:: YOUR INSTRUCTIONS ::
Which lines in the entries below contain the string "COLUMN"? Show each of them in full.

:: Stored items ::
####################

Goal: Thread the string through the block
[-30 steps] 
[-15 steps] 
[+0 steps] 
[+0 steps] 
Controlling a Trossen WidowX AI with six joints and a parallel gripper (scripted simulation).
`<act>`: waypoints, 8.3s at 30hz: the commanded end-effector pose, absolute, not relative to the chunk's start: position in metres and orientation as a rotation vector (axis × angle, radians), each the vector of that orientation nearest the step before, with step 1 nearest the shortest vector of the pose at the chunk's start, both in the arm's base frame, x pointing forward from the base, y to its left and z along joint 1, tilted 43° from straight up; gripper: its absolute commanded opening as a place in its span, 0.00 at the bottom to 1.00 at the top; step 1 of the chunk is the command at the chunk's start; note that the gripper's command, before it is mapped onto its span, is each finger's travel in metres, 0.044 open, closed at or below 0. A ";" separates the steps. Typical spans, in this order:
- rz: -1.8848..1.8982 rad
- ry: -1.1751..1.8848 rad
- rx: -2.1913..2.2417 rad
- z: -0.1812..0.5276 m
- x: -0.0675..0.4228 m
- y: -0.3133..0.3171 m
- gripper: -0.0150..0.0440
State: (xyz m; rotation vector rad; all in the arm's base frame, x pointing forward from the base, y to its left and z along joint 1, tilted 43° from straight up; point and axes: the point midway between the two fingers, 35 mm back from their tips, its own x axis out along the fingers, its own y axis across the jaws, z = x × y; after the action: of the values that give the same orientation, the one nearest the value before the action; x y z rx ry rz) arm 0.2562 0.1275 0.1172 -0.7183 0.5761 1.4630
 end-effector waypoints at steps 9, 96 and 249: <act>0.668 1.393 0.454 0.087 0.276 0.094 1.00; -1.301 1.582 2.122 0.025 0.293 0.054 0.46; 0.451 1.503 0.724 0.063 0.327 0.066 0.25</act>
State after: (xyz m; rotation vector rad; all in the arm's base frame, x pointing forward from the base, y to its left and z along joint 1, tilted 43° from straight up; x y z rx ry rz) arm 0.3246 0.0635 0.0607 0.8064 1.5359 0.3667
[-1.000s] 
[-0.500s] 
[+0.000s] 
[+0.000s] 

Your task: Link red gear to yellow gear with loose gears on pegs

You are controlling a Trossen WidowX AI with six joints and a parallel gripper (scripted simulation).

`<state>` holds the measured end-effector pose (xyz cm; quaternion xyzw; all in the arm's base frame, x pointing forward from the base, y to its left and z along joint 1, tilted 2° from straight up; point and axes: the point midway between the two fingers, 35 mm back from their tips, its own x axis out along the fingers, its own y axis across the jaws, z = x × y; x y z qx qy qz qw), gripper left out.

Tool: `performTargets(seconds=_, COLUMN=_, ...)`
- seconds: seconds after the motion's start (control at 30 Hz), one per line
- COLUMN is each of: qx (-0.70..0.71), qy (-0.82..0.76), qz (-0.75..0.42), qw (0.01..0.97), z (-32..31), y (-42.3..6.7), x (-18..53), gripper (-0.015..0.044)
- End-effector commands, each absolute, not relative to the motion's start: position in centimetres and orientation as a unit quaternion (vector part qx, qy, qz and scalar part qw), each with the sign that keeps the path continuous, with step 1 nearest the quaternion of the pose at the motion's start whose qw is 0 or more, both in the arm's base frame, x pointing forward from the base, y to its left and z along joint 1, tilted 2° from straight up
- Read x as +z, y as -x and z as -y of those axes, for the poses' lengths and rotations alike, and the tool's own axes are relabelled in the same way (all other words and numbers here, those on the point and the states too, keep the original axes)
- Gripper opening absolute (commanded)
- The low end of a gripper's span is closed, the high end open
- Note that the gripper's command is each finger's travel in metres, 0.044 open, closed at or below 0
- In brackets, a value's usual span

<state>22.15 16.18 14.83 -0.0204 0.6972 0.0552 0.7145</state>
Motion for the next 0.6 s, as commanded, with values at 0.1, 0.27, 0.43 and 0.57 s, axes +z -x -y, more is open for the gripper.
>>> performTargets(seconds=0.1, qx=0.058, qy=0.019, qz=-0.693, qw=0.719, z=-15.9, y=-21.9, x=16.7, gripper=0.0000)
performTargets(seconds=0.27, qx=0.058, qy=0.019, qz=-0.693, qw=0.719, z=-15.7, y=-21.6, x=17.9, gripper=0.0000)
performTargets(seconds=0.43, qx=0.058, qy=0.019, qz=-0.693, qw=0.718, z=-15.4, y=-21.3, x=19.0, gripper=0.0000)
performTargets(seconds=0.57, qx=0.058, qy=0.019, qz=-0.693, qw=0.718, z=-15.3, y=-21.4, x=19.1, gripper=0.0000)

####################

:: EXPECTED ANSWER ::
Tool: `performTargets(seconds=_, COLUMN=_, ...)`
- COLUMN is each of: qx (-0.70..0.71), qy (-0.82..0.76), qz (-0.75..0.42), qw (0.01..0.97), z (-32..31), y (-42.3..6.7), x (-18..53), gripper (-0.015..0.044)

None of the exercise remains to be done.